[Data entries]

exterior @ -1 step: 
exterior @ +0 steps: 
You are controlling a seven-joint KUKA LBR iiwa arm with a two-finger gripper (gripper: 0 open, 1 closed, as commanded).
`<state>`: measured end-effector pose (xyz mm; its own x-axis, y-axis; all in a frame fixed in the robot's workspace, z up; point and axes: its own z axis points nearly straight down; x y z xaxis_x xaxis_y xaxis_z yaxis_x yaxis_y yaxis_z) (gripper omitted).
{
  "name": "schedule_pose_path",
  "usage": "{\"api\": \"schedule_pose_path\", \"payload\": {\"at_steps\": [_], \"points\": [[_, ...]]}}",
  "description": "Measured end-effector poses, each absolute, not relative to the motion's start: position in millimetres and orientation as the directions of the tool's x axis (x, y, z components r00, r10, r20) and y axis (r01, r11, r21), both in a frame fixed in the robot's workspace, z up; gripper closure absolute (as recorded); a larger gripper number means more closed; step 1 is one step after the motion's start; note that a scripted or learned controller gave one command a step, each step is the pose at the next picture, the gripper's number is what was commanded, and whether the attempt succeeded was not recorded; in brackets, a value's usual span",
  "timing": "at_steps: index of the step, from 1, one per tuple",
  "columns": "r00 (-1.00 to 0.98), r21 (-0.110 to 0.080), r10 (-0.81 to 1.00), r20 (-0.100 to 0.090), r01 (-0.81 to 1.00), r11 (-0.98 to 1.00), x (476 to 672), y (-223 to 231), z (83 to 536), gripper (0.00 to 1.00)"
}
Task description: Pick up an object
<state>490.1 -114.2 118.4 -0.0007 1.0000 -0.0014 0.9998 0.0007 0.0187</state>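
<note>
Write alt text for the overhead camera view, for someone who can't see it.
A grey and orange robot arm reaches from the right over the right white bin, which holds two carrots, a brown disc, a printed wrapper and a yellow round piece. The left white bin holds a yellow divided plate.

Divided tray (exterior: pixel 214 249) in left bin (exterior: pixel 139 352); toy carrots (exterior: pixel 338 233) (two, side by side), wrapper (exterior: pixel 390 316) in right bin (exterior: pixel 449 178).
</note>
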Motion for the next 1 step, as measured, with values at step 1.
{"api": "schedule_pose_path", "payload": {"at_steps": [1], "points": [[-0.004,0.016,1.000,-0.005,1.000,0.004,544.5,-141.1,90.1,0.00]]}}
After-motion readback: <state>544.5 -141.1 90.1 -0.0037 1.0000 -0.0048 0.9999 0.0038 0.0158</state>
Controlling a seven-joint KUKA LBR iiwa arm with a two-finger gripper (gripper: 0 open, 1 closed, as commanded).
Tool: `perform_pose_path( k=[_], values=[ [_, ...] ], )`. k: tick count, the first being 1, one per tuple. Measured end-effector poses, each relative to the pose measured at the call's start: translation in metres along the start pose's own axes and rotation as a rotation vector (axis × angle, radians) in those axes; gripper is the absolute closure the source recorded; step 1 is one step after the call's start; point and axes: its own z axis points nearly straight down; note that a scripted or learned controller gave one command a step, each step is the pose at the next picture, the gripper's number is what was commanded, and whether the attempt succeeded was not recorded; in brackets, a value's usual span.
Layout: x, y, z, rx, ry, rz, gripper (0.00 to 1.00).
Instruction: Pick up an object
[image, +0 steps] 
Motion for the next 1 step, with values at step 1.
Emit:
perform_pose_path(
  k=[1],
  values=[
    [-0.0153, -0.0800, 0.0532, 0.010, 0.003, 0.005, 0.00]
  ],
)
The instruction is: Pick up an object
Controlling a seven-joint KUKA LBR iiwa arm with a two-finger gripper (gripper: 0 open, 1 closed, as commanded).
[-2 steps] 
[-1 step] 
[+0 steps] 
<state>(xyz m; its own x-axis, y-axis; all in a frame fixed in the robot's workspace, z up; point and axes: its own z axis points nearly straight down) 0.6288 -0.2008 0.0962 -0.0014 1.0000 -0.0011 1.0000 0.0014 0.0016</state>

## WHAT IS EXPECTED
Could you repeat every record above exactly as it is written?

## TASK OUTPUT
exterior @ -1 step: 
exterior @ +0 steps: 
You are controlling a seven-joint KUKA LBR iiwa arm with a two-finger gripper (gripper: 0 open, 1 closed, as commanded).
`<state>`: measured end-effector pose (xyz mm; its own x-axis, y-axis; all in a frame fixed in the robot's workspace, z up; point and axes: its own z axis points nearly straight down; x y z xaxis_x xaxis_y xaxis_z yaxis_x yaxis_y yaxis_z) (gripper omitted).
{
  "name": "schedule_pose_path",
  "usage": "{\"api\": \"schedule_pose_path\", \"payload\": {\"at_steps\": [_], \"points\": [[_, ...]]}}",
  "description": "Measured end-effector poses, each absolute, not relative to the motion's start: position in millimetres and orientation as the directions of the tool's x axis (x, y, z components r00, r10, r20) and y axis (r01, r11, r21), both in a frame fixed in the robot's workspace, z up; gripper closure absolute (as recorded); a larger gripper number means more closed; step 1 is one step after the motion's start; note that a scripted or learned controller gave one command a step, each step is the pose at the next picture, the gripper's number is what was commanded, and whether the attempt succeeded was not recorded; in brackets, a value's usual span",
  "timing": "at_steps: index of the step, from 1, one per tuple",
  "columns": "r00 (-1.00 to 0.98), r21 (-0.110 to 0.080), r10 (-0.81 to 1.00), r20 (-0.100 to 0.090), r01 (-0.81 to 1.00), r11 (-0.98 to 1.00), x (476 to 672), y (-223 to 231), z (83 to 536), gripper (0.00 to 1.00)"
}
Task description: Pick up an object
<state>490.1 -114.2 118.4 -0.0007 1.0000 -0.0014 0.9998 0.0007 0.0187</state>
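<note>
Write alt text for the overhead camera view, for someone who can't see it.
A grey and orange robot arm reaches from the right over the right white bin, which holds two carrots, a brown disc, a printed wrapper and a yellow round piece. The left white bin holds a yellow divided plate.

Divided tray (exterior: pixel 214 249) in left bin (exterior: pixel 139 352); toy carrots (exterior: pixel 338 233) (two, side by side), wrapper (exterior: pixel 390 316) in right bin (exterior: pixel 449 178).
</note>
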Motion for the next 1 step, as measured, with values at step 1.
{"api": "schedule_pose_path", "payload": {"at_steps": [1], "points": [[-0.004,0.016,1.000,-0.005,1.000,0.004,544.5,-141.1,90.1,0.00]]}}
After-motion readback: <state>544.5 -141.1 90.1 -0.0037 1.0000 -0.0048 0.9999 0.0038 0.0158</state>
Controlling a seven-joint KUKA LBR iiwa arm with a two-finger gripper (gripper: 0 open, 1 closed, as commanded).
Tool: `perform_pose_path( k=[_], values=[ [_, ...] ], )`. k: tick count, the first being 1, one per tuple. Measured end-effector poses, each relative to the pose measured at the call's start: translation in metres along the start pose's own axes and rotation as a rotation vector (axis × angle, radians) in those axes; gripper is the absolute closure the source recorded; step 1 is one step after the call's start; point and axes: its own z axis points nearly straight down; note that a scripted or learned controller gave one command a step, each step is the pose at the next picture, the gripper's number is what was commanded, and whether the attempt succeeded was not recorded; in brackets, a value's usual span.
Layout: x, y, z, rx, ry, rz, gripper (0.00 to 1.00).
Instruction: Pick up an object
[image, +0 steps] 
Motion for the next 1 step, with values at step 1.
Emit:
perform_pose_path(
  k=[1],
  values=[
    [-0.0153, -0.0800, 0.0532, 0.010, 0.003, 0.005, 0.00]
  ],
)
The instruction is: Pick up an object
Controlling a seven-joint KUKA LBR iiwa arm with a two-finger gripper (gripper: 0 open, 1 closed, as commanded).
[-2 steps] 
[-1 step] 
[+0 steps] 
<state>(xyz m; its own x-axis, y-axis; all in a frame fixed in the robot's workspace, z up; point and axes: its own z axis points nearly straight down) 0.6288 -0.2008 0.0962 -0.0014 1.0000 -0.0011 1.0000 0.0014 0.0016</state>

This answer requires nothing else.